Norman, Speak! Written by Caroline Adderson and pictures by Qin Leng. Groundwood, 2014. $17.95 ages 5 and up

"Norman didn't understand a word we said. Whenever we spoke, he tilted his head and stared. Maybe he kept forgetting his name was Norman. Or maybe nobody had trained him properly. But after a few days with Norman, we knew the truth. He just wasn't very smart."

For anyone who has a dog, dreams of having a dog, has chosen a dog from a local shelter, or just loves dog stories, I have a new book for you!

The young boy, who narrates this story of Norman's assimilation into family life, has one of his dreams come true when the family agrees to visit the animal shelter in hopes of finding the right dog for them. The choosing is difficult...there are so many. But, the family takes time and care looking at each of the twenty-four dogs, in hopes of finding the 'perfect' one for them. The boy comes up with a plan:

"I know how to choose, " I said.
"Which dog has been here the longest?" I asked the
shelter woman.
She pointed to a brown-and-white dog. Where the other
dogs had tails, this one had a stump.
"He was a stray," the woman said. "Someone found him
and brought him in. No one knows his real name."

He's called Norman, and he is the one. For good reason it seems. Norman is happy enough to be chosen that his tail wagging is a 'hula dance of happiness'. Can it get better than that?

What happens when they get him home is the stuff of memorable and heartwarming tales. Norman may not be the sharpest knife in the drawer; the family loves him anyway. He cannot follow even the simplest instructions. He does provide great entertainment and much love for each of them; he does his happy dance whenever he sees a family member.

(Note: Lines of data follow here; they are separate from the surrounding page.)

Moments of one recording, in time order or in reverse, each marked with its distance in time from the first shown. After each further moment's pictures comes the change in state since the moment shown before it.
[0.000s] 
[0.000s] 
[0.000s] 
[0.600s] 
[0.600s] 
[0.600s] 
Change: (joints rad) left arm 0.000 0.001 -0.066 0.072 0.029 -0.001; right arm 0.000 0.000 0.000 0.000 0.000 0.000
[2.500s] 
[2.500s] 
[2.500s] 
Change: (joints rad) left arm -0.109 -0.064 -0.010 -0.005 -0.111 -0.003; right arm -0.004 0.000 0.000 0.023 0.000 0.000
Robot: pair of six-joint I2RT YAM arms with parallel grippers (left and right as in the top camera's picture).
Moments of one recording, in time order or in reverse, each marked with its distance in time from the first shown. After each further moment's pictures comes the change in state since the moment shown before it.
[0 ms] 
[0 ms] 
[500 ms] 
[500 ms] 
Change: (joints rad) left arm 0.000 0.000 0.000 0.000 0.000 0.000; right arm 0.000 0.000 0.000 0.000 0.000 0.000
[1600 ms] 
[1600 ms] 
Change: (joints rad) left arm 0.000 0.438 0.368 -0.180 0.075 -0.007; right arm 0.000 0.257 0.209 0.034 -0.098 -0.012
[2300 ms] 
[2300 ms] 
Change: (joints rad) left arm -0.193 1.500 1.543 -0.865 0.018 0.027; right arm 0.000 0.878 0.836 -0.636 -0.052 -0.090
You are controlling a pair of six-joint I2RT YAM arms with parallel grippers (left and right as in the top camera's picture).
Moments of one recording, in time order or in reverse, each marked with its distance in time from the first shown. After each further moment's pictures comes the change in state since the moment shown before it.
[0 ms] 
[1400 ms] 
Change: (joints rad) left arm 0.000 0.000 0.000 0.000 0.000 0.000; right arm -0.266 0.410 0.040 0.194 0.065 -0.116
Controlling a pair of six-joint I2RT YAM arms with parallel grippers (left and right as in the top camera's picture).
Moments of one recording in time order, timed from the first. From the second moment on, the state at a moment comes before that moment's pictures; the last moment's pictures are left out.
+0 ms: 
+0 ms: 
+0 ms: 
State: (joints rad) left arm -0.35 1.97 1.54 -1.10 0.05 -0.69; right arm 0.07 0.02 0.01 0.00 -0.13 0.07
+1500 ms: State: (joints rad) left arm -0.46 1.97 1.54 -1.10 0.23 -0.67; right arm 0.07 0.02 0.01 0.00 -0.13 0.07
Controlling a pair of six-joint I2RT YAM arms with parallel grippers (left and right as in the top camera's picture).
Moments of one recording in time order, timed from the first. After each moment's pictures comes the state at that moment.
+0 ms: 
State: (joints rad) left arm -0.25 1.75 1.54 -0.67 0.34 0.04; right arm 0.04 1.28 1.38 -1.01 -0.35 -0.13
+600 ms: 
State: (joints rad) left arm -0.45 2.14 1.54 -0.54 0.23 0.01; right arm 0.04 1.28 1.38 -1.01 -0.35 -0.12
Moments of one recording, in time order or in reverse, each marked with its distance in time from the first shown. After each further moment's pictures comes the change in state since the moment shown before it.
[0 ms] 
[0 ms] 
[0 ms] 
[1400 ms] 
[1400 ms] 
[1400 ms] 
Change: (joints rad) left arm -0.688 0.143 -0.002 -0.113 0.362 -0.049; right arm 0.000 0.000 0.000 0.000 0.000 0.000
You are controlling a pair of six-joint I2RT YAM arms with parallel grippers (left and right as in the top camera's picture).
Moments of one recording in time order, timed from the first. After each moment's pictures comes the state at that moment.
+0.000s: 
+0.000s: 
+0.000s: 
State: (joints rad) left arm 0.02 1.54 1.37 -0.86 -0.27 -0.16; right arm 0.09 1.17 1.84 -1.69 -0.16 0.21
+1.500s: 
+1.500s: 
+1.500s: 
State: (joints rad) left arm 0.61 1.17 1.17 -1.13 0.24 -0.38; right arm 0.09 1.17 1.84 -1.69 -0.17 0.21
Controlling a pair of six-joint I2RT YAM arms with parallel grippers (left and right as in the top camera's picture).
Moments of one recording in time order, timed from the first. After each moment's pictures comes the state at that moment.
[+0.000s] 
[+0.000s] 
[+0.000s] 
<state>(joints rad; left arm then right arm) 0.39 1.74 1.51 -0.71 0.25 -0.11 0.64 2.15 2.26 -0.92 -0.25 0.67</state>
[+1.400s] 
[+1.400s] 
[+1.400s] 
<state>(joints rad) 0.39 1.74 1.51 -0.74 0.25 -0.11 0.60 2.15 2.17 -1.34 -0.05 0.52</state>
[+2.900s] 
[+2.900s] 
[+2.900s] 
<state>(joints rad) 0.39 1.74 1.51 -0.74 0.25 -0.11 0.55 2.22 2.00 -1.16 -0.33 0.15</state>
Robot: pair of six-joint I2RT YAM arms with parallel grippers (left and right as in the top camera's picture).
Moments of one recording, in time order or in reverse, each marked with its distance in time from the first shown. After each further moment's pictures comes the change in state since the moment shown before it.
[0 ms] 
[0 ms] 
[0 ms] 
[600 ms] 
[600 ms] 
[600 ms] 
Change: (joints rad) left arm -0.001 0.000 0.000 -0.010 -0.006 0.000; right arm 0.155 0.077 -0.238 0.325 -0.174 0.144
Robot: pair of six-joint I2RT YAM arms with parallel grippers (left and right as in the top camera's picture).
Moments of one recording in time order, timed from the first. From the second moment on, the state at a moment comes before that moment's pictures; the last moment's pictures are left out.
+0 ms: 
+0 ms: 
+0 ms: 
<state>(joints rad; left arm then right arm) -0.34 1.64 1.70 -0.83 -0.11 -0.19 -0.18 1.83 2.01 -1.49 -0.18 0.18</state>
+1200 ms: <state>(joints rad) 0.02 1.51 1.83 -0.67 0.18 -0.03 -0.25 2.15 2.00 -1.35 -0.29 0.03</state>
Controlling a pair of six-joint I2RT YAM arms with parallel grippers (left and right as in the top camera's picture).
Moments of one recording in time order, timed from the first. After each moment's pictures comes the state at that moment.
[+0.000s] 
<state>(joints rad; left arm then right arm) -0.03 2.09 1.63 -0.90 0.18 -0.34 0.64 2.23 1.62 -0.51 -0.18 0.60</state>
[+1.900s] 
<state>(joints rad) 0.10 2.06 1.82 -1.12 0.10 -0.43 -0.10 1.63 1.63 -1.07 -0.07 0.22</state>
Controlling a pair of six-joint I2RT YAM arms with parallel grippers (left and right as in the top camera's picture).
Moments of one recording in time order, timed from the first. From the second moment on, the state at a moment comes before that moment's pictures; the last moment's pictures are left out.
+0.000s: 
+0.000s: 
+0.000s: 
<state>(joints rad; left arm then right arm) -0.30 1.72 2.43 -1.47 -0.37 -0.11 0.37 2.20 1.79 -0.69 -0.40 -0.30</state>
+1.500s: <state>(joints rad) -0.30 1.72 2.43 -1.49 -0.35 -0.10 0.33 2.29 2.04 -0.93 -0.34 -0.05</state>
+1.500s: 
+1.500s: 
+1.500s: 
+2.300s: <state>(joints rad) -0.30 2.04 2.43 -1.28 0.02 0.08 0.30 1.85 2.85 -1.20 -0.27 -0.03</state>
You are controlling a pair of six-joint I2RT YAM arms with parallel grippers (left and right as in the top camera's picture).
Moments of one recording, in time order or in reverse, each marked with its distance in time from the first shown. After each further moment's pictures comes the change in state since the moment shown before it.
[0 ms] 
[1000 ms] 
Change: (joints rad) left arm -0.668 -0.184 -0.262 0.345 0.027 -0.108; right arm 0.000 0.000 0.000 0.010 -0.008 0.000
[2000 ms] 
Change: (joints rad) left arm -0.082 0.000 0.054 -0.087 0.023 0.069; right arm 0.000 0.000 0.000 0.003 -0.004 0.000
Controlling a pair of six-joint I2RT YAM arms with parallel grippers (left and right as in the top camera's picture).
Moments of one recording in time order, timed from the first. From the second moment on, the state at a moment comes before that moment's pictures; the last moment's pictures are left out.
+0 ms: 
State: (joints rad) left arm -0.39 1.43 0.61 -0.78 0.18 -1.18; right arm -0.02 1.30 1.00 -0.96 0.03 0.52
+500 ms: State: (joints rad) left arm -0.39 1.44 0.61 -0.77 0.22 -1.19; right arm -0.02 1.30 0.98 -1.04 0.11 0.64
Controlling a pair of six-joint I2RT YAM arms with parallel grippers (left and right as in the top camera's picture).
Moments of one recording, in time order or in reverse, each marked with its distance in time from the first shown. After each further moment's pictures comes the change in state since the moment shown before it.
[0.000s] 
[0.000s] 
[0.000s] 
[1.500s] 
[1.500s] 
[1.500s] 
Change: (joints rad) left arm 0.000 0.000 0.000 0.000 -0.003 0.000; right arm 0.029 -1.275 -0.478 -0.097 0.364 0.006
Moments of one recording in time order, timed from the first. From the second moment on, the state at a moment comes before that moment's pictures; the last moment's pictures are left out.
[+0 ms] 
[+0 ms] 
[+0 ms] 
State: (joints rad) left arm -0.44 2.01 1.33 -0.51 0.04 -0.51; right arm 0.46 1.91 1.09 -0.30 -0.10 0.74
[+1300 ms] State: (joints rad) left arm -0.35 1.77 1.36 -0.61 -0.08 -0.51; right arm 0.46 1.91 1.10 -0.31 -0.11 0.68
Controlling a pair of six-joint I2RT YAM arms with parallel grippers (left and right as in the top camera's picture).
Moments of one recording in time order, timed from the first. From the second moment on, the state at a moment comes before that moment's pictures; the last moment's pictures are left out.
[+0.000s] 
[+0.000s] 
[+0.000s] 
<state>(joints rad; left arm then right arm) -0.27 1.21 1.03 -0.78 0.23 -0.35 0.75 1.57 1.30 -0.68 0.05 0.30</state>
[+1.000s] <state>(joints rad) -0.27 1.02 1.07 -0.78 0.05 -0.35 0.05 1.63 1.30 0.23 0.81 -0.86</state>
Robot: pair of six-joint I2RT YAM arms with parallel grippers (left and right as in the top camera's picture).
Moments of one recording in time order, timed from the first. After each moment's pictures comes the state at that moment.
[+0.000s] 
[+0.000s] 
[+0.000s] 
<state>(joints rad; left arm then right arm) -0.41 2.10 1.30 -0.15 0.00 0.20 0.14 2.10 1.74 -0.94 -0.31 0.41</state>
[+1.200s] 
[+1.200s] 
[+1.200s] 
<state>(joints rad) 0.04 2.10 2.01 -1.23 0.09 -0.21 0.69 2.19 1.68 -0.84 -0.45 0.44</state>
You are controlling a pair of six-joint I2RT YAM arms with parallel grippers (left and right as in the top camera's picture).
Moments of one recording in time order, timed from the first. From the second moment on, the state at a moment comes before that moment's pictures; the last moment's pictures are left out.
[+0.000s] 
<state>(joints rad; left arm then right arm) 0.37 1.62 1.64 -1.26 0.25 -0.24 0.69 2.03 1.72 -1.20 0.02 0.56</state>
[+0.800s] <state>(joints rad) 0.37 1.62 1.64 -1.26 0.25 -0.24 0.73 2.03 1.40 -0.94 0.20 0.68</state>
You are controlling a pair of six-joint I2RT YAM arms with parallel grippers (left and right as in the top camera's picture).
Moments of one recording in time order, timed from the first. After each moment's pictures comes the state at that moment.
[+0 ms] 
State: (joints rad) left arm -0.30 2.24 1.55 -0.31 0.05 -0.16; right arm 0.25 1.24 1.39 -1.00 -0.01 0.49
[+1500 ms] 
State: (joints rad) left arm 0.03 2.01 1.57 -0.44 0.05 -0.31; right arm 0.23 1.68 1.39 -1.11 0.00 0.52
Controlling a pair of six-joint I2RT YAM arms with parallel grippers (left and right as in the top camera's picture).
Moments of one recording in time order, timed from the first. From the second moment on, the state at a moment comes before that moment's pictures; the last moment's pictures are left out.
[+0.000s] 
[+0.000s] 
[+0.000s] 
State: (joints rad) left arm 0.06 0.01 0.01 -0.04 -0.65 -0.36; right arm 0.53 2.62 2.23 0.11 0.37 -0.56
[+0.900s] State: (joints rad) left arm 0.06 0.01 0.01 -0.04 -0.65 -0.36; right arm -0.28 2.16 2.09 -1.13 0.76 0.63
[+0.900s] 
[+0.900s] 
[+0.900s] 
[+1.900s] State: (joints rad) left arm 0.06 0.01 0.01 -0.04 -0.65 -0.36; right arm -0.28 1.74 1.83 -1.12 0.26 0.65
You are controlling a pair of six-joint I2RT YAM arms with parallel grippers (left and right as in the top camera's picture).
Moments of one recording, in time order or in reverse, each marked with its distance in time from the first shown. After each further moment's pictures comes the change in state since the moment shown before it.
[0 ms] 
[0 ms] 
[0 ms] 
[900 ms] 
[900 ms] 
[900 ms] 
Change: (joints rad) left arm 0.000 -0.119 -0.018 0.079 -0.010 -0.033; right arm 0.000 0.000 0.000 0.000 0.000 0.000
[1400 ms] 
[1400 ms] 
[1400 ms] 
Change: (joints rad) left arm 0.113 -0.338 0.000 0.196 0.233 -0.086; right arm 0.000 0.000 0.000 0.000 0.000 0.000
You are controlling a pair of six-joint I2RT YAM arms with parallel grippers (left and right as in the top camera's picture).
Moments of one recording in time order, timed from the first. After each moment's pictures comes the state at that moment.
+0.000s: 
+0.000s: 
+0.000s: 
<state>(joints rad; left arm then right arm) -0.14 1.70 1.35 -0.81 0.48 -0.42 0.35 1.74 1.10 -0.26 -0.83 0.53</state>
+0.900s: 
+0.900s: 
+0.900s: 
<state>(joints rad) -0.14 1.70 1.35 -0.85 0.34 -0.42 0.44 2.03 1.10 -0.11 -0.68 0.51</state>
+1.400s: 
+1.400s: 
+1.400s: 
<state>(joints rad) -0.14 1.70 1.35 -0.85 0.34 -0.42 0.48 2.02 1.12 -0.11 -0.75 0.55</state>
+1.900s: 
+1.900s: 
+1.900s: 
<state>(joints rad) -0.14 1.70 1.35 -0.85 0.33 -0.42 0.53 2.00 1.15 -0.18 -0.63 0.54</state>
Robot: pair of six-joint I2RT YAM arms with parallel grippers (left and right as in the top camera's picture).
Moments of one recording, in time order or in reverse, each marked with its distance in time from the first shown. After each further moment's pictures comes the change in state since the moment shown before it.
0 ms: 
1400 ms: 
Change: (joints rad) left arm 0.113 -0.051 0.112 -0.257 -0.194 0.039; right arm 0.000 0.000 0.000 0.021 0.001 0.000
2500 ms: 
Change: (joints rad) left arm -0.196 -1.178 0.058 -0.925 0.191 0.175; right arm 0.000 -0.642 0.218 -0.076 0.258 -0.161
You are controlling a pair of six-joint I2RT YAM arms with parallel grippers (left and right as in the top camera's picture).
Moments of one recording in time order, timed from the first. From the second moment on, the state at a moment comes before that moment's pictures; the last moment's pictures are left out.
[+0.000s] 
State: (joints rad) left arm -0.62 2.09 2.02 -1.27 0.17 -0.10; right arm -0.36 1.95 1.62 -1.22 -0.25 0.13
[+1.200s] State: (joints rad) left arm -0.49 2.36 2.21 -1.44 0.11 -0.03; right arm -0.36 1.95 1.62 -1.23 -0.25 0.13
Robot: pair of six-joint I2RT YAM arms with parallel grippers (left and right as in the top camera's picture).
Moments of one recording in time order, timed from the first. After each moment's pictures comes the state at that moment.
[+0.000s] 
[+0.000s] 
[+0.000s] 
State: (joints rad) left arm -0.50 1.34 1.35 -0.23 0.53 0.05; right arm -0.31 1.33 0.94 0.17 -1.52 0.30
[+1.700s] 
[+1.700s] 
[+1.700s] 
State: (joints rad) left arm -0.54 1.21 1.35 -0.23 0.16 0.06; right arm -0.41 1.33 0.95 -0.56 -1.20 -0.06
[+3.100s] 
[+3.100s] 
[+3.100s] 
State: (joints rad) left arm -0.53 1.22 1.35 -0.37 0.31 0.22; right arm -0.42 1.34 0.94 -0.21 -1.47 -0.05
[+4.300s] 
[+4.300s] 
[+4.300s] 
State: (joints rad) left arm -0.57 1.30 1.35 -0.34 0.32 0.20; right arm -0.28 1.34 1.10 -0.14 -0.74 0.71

Then one day at the park, the young boy makes a lovely and enlightening discovery. It seems that Norman can follow directions...they need to be spoken in another language. The solution to the family's dilemma is handled in a way that will have the audience smiling. Difficult? Yes! Worth the work? Oh, yes!

Qin Leng's illustrations are done in ink, and then colored digitally. They provide a warm and realistic look at each of the characters, and their daily life with Norman. They add detail and offer an invitation for further discussion of this lovely family story.